Quienes viven en esas instituciones se han visto privados del contacto con familiares, conocidos, amigos, a veces tan siquiera (en la mayoría de los casos) a través de dispositivos electrónicos tradicionales como el teléfono, el móvil, o el ordenador. Un día conoceremos cuántas personas mayores han muerto en soledad, lejos de sus personas queridas, en su domicilio, en las residencias, en los hospitales. Otro dato escandaloso, tardío, de rápido olvido. Mejor olvidar el desastre ocurrido cuanto antes, pasar página.

La pandemia ha acaparado todos los recursos sanitarios disponibles. Nuestros mayores y nuestros niños han perdido citas, tratamientos, diagnósticos, atención médica de situaciones y dolencias anteriores a la pandemia, o aparecidas en el transcurso de la misma, como el tratamiento del deterioro de la salud mental. Compruebo como se exigen tests y rastreadores, mientras el deterioro mental producido pasa desapercibido.

A lo largo del duro proceso que hemos vivido hemos podido comprobar cómo en comunidades autónomas como la madrileña, la atención del derecho a la alimentación de nuestros chavales más desfavorecidos, aquellos que realizan su comida más nutritiva una vez al día en su centro educativo, han sido encomendados a cadenas productoras de pizzas o hamburguesas.

La misma educación online debería haberse convertido en una oportunidad para modernizar nuestros procesos educativos.
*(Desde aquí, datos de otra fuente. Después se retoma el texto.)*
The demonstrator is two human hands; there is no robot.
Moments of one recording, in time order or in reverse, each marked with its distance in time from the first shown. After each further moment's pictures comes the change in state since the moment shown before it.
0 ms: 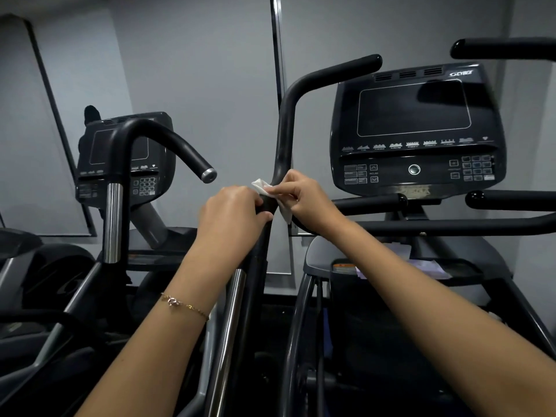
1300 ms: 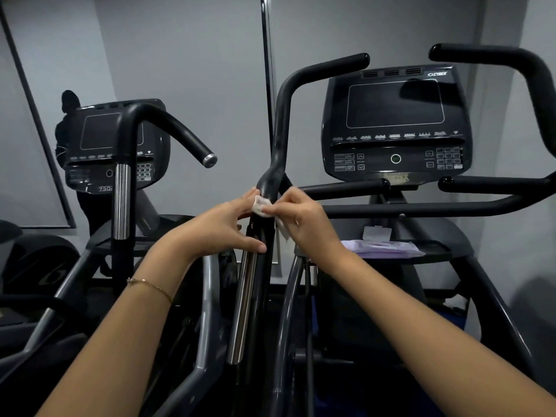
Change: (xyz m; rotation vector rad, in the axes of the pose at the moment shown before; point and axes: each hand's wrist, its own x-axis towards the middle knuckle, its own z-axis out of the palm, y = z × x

Sin embargo, bien puede ser que el resultado sea muy distinto y terminemos sufriendo el incremento de las desigualdades por el uso de unas tecnologías que no están al alcance de todos, ni en las mismas condiciones, ni con similar apoyo familiar. La pandemia ha demostrado que la brecha digital no es sólo intergeneracional, sino también intrageneracional.
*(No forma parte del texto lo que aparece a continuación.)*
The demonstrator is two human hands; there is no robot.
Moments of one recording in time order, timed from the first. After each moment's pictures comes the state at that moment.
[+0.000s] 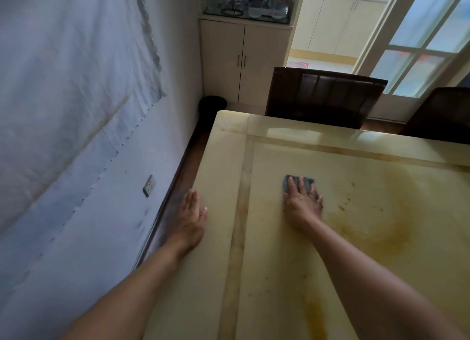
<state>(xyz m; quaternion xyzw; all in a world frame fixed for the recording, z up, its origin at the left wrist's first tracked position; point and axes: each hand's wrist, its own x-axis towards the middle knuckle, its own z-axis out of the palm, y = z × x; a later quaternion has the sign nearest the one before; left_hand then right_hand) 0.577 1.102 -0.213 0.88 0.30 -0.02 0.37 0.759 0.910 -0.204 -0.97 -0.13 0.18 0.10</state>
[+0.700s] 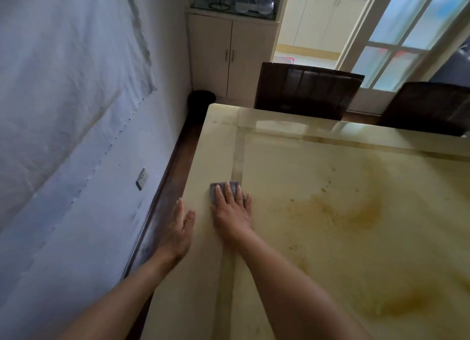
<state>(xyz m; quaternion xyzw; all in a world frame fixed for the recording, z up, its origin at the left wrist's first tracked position) 0.511 1.075 -0.202 0.79 0.33 0.02 0.51 0.623 0.984 -0.205 -0.93 -0.30 0.19 0.09</state>
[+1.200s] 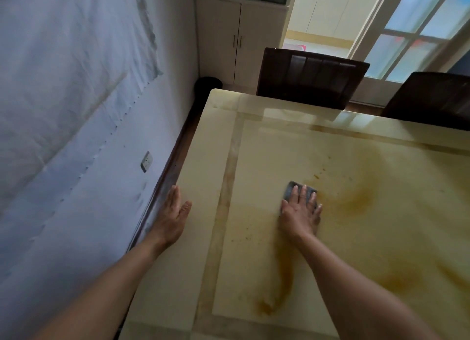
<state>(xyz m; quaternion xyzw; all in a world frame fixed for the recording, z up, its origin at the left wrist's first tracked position) 0.491 1.063 -0.206 0.86 0.31 -0.04 0.41 0.667 0.832 -0.206 -0.98 -0.08 0.17 0.07</state>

Compruebo como se exigen tests y rastreadores, mientras el deterioro mental producido pasa desapercibido.

Proteger a los niños, proteger a las personas mayores, proteger a quienes viven situaciones de mayor vulnerabilidad ha sido imposible, porque hubiera necesitado la existencia de unos poderosos servicios públicos de carácter social y sanitario (sociosanitarios), pero eso ya es mucho pedir en un país que lleva décadas alentando el pelotazo, las privatizaciones y la conversión en negocio de cada servicio público.
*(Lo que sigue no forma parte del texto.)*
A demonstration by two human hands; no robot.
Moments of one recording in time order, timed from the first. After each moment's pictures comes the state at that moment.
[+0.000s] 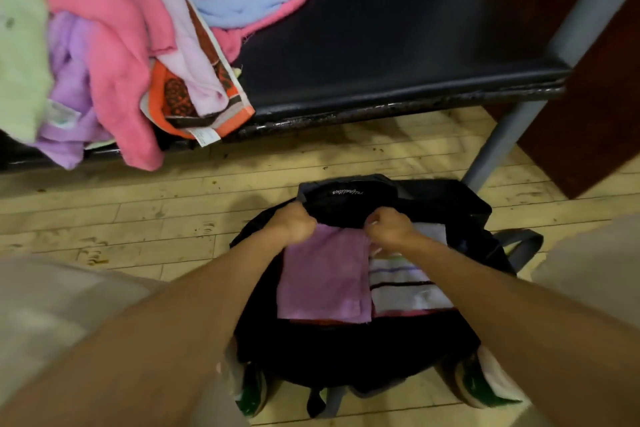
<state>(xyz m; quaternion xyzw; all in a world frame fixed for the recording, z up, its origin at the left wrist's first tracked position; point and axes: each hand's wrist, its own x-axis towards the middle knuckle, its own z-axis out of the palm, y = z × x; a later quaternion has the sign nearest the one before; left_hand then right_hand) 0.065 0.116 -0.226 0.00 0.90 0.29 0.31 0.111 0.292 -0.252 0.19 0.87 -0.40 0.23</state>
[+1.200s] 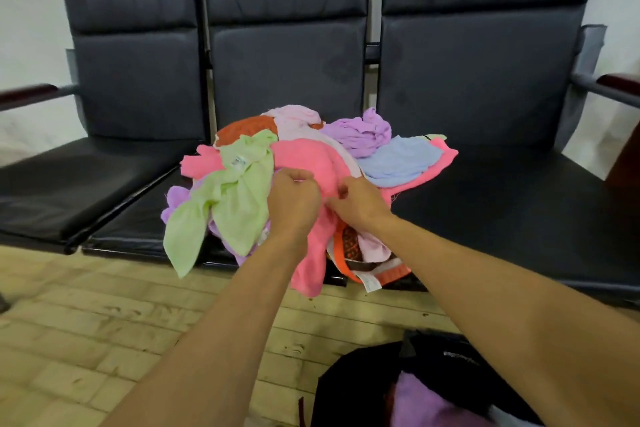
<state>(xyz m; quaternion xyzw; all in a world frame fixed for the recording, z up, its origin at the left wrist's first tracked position) -0.004 -0.033 -0.008 -0.14 0.74 0.62 -0.20 -0.069 0.069 -0.042 -0.11 0.93 -0.35 -0.05</state>
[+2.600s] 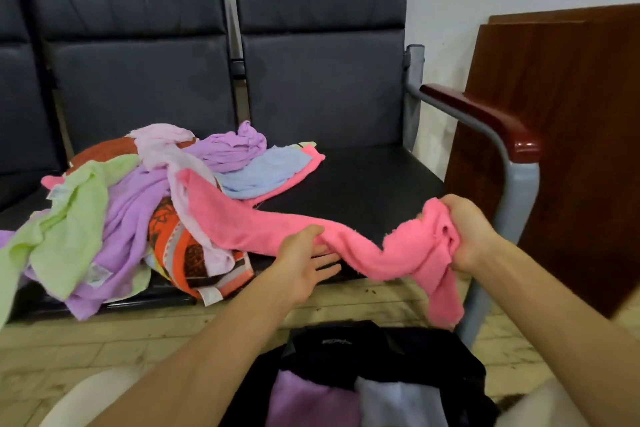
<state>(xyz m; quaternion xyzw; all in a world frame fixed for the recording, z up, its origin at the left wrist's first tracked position) 0.019 0.179 -0.051 -0.13 0.56 0.79 0.21 0.051 0.389 -0.018 0.26 0.53 -0.81 0.00</state>
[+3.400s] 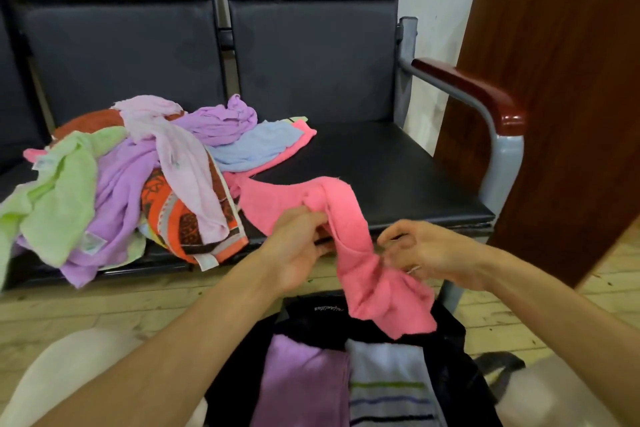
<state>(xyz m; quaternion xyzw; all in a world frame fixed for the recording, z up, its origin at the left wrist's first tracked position) 0.057 0.174 -0.045 0.00 0.59 0.78 0.20 0.115 0.362 -0.036 0.06 0.79 -0.58 0.17</state>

Hay quienes han centrado el debate político, social, tertuliano, en la imposición de más o de menos multas, en la existencia de un estado de alarma, o en la supresión del mismo, en tirar de aplausos o de cacerola, reactivar la economía cuanto antes o preservar la salud.

Creo, sinceramente, que el único debate que merece la pena es el que proviene y se basa en la difusión de la información disponible, de forma abundante, clara, a través de todos los canales posibles. Sólo así evitaremos que los rumores, las noticias falsas, la crispación intencionada, se conviertan en lo habitual y cotidiano, en la base y sustento de nuestras opiniones.

Se me ocurre, tras lo aprendido en estos meses de sufrimiento y encierro, que sólo escuchando la voz de quienes son privados de la opinión y de la palabra, nuestros niños, nuestros mayores, tomándolos en cuenta en los momento en los que hay que tomar decisiones, por buenas o malas que sean, podemos salir de la pandemia con soluciones justas y garantías de respeto a los derechos humanos.